2019-06-13 Thread Marco Gaido
Hi Dongjoon,
Thanks for the proposal! I like the idea. Maybe we can extend it to
component too and to some jira labels such as correctness which may be
worth to highlight in PRs too. My only concern is that in many cases JIRAs
are created not very carefully so they may be incorrect at the moment of
the pr creation and it may be updated later: so keeping them in sync may be
an extra effort..

On Thu, 13 Jun 2019, 08:09 Reynold Xin,  wrote:

> Seems like a good idea. Can we test this with a component first?
>
> On Thu, Jun 13, 2019 at 6:17 AM Dongjoon Hyun 
> wrote:
>
>> Hi, All.
>>
>> Since we use both Apache JIRA and GitHub actively for Apache Spark
>> contributions, we have lots of JIRAs and PRs consequently. One specific
>> thing I've been longing to see is `Jira Issue Type` in GitHub.
>>
>> How about exposing JIRA issue types at GitHub PRs as GitHub `Labels`?
>> There are two main benefits:
>> 1. It helps the communication between the contributors and reviewers with
>> more information.
>> (In some cases, some people only visit GitHub to see the PR and
>> commits)
>> 2. `Labels` is searchable. We don't need to visit Apache Jira to search
>> PRs to see a specific type.
>> (For example, the reviewers can see and review 'BUG' PRs first by
>> using `is:open is:pr label:BUG`.)
>>
>> Of course, this can be done automatically without human intervention.
>> Since we already have GitHub Jenkins job to access JIRA/GitHub, that job
>> can add the labels from the beginning. If needed, I can volunteer to update
>> the script.
>>
>> To show the demo, I labeled several PRs manually. You can see the result
>> right now in Apache Spark PR page.
>>
>>   - https://github.com/apache/spark/pulls
>>
>> If you're surprised due to those manual activities, I want to apologize
>> for that. I hope we can take advantage of the existing GitHub features to
>> serve Apache Spark community in a way better than yesterday.
>>
>> How do you think about this specific suggestion?
>>
>> Bests,
>> Dongjoon
>>
>> PS. I saw that `Request Review` and `Assign` features are already used
>> for some purposes, but these feature are out of the scope in this email.
>>
>


Re: Exposing JIRA issue types at GitHub PRs

2019-06-13 Thread Reynold Xin
Seems like a good idea. Can we test this with a component first?

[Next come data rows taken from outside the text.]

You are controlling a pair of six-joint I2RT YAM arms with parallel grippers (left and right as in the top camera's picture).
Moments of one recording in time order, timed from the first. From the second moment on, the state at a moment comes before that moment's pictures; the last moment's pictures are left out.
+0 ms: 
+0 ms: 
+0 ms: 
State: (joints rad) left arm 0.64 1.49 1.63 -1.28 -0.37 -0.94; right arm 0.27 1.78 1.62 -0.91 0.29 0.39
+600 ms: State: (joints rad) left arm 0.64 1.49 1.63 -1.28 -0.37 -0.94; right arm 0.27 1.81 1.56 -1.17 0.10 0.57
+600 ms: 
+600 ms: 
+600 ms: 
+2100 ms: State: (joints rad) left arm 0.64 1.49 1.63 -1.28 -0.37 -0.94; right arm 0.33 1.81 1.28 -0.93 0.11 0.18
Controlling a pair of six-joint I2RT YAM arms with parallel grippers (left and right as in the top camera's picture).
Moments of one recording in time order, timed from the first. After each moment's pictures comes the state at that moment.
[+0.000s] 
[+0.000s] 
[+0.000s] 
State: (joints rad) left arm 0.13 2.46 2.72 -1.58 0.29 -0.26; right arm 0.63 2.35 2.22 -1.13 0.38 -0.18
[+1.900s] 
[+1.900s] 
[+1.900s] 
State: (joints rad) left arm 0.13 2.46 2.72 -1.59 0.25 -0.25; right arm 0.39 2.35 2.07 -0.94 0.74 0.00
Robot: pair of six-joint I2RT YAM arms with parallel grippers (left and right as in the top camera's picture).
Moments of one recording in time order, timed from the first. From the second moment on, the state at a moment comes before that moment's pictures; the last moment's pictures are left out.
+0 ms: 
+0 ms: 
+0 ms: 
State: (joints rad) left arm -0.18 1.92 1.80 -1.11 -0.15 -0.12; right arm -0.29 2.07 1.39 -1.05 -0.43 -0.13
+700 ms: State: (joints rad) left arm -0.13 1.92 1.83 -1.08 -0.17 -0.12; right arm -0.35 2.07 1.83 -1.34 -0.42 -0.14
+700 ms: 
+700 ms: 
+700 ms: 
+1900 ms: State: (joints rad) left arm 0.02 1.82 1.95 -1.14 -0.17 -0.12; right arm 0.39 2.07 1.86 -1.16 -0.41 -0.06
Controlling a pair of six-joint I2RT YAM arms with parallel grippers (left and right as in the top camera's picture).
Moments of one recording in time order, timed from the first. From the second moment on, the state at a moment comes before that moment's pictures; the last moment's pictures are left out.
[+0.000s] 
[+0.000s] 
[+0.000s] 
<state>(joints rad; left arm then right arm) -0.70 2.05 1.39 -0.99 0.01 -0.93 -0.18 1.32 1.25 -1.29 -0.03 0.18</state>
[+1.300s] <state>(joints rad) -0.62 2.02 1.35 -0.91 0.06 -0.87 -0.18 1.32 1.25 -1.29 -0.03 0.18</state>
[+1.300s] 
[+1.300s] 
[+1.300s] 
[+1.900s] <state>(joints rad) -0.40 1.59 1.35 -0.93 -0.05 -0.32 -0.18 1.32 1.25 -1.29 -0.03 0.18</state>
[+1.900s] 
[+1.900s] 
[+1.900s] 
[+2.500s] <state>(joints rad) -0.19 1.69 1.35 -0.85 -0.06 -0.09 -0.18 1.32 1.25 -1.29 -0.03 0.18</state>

On Thu, Jun 13, 2019 at 6:17 AM Dongjoon Hyun 
wrote:

> Hi, All.
>
> Since we use both Apache JIRA and GitHub actively for Apache Spark
> contributions, we have lots of JIRAs and PRs consequently. One specific
> thing I've been longing to see is `Jira Issue Type` in GitHub.
>
> How about exposing JIRA issue types at GitHub PRs as GitHub `Labels`?
> There are two main benefits:
> 1. It helps the communication between the contributors and reviewers with
> more information.
> (In some cases, some people only visit GitHub to see the PR and
> commits)
> 2. `Labels` is searchable. We don't need to visit Apache Jira to search
> PRs to see a specific type.
> (For example, the reviewers can see and review 'BUG' PRs first by
> using `is:open is:pr label:BUG`.)
>
> Of course, this can be done automatically without human intervention.
> Since we already have GitHub Jenkins job to access JIRA/GitHub, that job
> can add the labels from the beginning. If needed, I can volunteer to update
> the script.
>
> To show the demo, I labeled several PRs manually. You can see the result
> right now in Apache Spark PR page.
>
>   - https://github.com/apache/spark/pulls
>
> If you're surprised due to those manual activities, I want to apologize
> for that. I hope we can take advantage of the existing GitHub features to
> serve Apache Spark community in a way better than yesterday.
>
> How do you think about this specific suggestion?
>
> Bests,
> Dongjoon
>
> PS. I saw that `Request Review` and `Assign` features are already used for
> some purposes, but these feature are out of the scope in this email.
>


Re: Exposing JIRA issue types at GitHub PRs

2019-06-13 Thread Hyukjin Kwon
Yea, I think we can automate this process via, for instance,
https://github.com/apache/spark/blob/master/dev/github_jira_sync.py

+1 for such sort of automatic categorizing and matching metadata between
JIRA and github

Adding Josh and Sean as well.

On Thu, 13 Jun 2019, 13:17 Dongjoon Hyun,  wrote:

> Hi, All.
>
> Since we use both Apache JIRA and GitHub actively for Apache Spark
> contributions, we have lots of JIRAs and PRs consequently. One specific
> thing I've been longing to see is `Jira Issue Type` in GitHub.
>
> How about exposing JIRA issue types at GitHub PRs as GitHub `Labels`?
> There are two main benefits:
> 1. It helps the communication between the contributors and reviewers with
> more information.
> (In some cases, some people only visit GitHub to see the PR and
> commits)
> 2. `Labels` is searchable. We don't need to visit Apache Jira to search
> PRs to see a specific type.
> (For example, the reviewers can see and review 'BUG' PRs first by
> using `is:open is:pr label:BUG`.)
>
> Of course, this can be done automatically without human intervention.
> Since we already have GitHub Jenkins job to access JIRA/GitHub, that job
> can add the labels from the beginning. If needed, I can volunteer to update
> the script.
>
> To show the demo, I labeled several PRs manually. You can see the result
> right now in Apache Spark PR page.
>
>   - https://github.com/apache/spark/pulls
>
> If you're surprised due to those manual activities, I want to apologize
> for that. I hope we can take advantage of the existing GitHub features to
> serve Apache Spark community in a way better than yesterday.
>
> How do you think about this specific suggestion?
>
> Bests,
> Dongjoon
>
> PS. I saw that `Request Review` and `Assign` features are already used for
> some purposes, but these feature are out of the scope in this email.
>